EXERCISE REQUIREMENTS: After finding the line containing "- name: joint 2" below, please output that line and each following one through the line containing "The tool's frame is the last", exactly as written.

Stored data entries:
────────────────────

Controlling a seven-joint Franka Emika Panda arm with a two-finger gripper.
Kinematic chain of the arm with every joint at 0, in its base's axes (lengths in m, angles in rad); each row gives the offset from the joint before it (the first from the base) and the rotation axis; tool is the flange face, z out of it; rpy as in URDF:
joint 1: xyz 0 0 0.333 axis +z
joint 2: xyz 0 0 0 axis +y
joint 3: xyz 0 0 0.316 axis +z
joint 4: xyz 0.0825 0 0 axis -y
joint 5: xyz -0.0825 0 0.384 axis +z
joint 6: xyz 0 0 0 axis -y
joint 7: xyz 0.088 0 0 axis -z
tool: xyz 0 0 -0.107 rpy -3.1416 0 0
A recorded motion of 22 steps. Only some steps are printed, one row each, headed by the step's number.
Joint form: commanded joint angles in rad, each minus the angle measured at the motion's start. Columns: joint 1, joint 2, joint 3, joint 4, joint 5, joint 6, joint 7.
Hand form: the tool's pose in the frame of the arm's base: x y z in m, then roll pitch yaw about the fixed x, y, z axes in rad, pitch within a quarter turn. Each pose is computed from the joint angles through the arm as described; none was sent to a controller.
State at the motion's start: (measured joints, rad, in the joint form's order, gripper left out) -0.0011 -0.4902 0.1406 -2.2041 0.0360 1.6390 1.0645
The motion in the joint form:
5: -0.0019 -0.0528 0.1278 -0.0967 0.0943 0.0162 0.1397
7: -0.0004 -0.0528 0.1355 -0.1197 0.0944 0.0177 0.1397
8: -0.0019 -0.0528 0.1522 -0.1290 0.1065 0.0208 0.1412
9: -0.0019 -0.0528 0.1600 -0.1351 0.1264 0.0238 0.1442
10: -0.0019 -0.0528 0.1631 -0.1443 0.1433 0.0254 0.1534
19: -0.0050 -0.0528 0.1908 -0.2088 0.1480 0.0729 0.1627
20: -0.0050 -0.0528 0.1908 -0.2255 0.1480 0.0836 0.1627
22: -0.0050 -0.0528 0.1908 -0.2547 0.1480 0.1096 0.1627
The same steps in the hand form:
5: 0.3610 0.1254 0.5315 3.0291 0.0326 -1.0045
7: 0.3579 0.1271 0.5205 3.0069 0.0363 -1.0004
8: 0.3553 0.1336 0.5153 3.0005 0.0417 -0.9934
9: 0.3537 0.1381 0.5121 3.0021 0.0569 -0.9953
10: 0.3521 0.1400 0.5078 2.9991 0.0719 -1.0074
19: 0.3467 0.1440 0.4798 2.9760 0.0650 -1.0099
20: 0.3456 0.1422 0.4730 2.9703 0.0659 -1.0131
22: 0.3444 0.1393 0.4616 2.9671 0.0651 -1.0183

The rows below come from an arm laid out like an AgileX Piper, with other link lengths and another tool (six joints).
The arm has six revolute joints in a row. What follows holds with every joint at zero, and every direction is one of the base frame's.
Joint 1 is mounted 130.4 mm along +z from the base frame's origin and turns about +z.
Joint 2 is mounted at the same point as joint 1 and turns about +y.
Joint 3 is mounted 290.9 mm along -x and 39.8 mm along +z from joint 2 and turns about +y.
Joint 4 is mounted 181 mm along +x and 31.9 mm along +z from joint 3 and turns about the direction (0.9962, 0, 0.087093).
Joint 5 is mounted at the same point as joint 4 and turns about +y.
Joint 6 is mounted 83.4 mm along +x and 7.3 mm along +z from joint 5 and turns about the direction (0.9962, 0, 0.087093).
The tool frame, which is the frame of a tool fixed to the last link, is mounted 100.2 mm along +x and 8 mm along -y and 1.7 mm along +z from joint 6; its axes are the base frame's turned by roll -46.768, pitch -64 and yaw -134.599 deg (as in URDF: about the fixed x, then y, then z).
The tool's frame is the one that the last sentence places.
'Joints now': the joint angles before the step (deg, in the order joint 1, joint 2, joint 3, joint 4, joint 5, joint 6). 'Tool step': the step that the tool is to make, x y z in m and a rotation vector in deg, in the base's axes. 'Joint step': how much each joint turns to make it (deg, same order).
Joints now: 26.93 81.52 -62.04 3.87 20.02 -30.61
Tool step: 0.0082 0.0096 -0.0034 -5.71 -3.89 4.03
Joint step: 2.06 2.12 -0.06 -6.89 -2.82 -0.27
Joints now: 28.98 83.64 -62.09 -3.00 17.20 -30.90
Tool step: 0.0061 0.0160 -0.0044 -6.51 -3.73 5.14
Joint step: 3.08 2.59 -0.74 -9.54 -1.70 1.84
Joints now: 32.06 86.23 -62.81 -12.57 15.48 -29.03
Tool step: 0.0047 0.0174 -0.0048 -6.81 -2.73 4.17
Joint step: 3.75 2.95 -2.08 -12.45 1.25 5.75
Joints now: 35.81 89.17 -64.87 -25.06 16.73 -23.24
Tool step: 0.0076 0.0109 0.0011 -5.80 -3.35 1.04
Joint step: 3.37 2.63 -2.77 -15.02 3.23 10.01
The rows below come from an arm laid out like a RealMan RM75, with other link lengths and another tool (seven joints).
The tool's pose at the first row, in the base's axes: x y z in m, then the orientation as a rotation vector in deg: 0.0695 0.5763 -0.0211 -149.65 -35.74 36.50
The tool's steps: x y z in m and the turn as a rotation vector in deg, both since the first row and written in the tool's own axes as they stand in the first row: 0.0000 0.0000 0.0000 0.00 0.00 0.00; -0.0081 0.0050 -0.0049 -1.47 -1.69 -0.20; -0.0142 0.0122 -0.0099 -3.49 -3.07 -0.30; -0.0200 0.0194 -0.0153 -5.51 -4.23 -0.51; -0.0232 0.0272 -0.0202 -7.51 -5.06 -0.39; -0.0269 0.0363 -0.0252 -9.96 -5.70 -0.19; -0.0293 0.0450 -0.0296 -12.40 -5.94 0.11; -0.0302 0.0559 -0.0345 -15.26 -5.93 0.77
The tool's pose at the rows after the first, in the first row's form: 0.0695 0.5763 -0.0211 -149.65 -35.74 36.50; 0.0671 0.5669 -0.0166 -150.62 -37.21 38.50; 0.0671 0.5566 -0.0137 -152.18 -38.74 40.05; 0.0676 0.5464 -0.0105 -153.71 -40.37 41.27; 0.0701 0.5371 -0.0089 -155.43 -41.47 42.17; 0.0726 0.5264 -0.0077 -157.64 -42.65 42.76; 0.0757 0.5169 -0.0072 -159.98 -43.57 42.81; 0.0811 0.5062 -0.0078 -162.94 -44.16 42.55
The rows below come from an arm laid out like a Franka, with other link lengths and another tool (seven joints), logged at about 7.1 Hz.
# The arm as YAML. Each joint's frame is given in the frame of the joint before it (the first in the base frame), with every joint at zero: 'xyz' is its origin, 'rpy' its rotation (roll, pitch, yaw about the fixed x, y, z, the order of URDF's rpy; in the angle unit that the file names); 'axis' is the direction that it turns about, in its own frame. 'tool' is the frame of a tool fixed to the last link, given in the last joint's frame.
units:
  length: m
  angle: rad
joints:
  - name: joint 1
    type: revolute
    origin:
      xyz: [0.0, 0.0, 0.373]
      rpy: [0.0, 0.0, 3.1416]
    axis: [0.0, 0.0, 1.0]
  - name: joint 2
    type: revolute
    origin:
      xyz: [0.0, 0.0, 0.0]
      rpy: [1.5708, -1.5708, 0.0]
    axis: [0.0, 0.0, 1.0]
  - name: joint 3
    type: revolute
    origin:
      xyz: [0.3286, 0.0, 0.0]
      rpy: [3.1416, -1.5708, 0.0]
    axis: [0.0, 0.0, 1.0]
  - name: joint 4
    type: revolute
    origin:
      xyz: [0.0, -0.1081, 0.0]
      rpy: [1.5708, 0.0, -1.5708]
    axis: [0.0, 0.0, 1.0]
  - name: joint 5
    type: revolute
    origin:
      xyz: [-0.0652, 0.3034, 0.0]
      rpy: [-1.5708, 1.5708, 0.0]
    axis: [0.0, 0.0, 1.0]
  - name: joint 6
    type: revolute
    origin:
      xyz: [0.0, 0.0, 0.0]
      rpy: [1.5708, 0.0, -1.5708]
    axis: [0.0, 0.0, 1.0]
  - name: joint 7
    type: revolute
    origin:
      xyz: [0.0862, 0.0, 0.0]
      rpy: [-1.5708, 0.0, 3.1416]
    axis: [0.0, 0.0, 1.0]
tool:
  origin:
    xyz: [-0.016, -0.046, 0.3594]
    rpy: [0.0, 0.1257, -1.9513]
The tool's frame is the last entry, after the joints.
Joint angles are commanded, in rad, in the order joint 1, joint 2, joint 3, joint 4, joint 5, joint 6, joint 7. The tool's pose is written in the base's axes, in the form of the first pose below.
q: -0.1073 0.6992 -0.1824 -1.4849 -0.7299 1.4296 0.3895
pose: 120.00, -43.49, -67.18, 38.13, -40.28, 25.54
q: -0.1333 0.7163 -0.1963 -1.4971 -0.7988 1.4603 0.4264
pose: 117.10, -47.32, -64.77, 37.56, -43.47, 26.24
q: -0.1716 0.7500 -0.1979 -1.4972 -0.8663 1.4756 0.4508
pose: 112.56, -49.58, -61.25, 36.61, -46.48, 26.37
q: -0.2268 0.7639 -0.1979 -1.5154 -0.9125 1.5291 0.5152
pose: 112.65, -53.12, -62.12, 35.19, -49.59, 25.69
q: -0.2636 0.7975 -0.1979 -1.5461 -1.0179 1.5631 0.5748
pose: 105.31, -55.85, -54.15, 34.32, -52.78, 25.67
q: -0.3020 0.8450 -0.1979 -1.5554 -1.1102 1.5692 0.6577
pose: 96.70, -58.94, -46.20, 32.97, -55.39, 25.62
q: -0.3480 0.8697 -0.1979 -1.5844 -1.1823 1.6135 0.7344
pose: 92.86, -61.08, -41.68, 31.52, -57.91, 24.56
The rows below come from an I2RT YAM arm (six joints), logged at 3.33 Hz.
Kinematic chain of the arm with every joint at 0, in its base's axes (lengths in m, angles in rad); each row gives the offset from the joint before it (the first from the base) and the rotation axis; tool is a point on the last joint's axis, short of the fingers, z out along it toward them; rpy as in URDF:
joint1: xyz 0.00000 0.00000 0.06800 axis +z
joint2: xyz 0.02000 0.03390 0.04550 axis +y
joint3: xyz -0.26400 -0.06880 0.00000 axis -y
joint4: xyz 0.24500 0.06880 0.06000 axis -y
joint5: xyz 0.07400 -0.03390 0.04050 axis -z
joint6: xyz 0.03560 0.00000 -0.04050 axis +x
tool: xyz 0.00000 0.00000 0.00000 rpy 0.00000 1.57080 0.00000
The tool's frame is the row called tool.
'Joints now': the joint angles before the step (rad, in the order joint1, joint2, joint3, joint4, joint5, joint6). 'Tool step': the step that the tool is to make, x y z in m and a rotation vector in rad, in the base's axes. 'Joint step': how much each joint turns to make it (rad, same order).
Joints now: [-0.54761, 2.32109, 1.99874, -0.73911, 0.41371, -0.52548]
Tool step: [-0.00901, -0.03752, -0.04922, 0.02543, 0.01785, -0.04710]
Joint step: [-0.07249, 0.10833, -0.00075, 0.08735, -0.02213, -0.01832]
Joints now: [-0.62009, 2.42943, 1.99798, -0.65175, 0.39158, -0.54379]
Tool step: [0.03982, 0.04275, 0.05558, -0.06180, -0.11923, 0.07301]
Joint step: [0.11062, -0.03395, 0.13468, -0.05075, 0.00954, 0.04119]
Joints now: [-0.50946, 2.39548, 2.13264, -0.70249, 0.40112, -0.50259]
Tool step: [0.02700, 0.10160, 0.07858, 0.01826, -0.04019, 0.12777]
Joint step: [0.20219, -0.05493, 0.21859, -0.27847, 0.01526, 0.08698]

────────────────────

ANSWER FOR THIS EXERCISE:
  - name: joint 2
    type: revolute
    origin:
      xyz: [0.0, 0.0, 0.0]
      rpy: [1.5708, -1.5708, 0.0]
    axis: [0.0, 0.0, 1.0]
  - name: joint 3
    type: revolute
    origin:
      xyz: [0.3286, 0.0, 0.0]
      rpy: [3.1416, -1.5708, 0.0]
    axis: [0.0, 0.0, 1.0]
  - name: joint 4
    type: revolute
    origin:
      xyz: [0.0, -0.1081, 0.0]
      rpy: [1.5708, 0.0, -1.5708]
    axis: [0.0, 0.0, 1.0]
  - name: joint 5
    type: revolute
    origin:
      xyz: [-0.0652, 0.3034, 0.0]
      rpy: [-1.5708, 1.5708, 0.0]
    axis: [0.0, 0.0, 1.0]
  - name: joint 6
    type: revolute
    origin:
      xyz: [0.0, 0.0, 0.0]
      rpy: [1.5708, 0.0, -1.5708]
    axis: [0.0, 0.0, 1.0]
  - name: joint 7
    type: revolute
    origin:
      xyz: [0.0862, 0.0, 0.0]
      rpy: [-1.5708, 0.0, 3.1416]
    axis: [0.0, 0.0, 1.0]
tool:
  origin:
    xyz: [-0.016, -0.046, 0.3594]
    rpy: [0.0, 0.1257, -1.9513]
The tool's frame is the last entry, after the joints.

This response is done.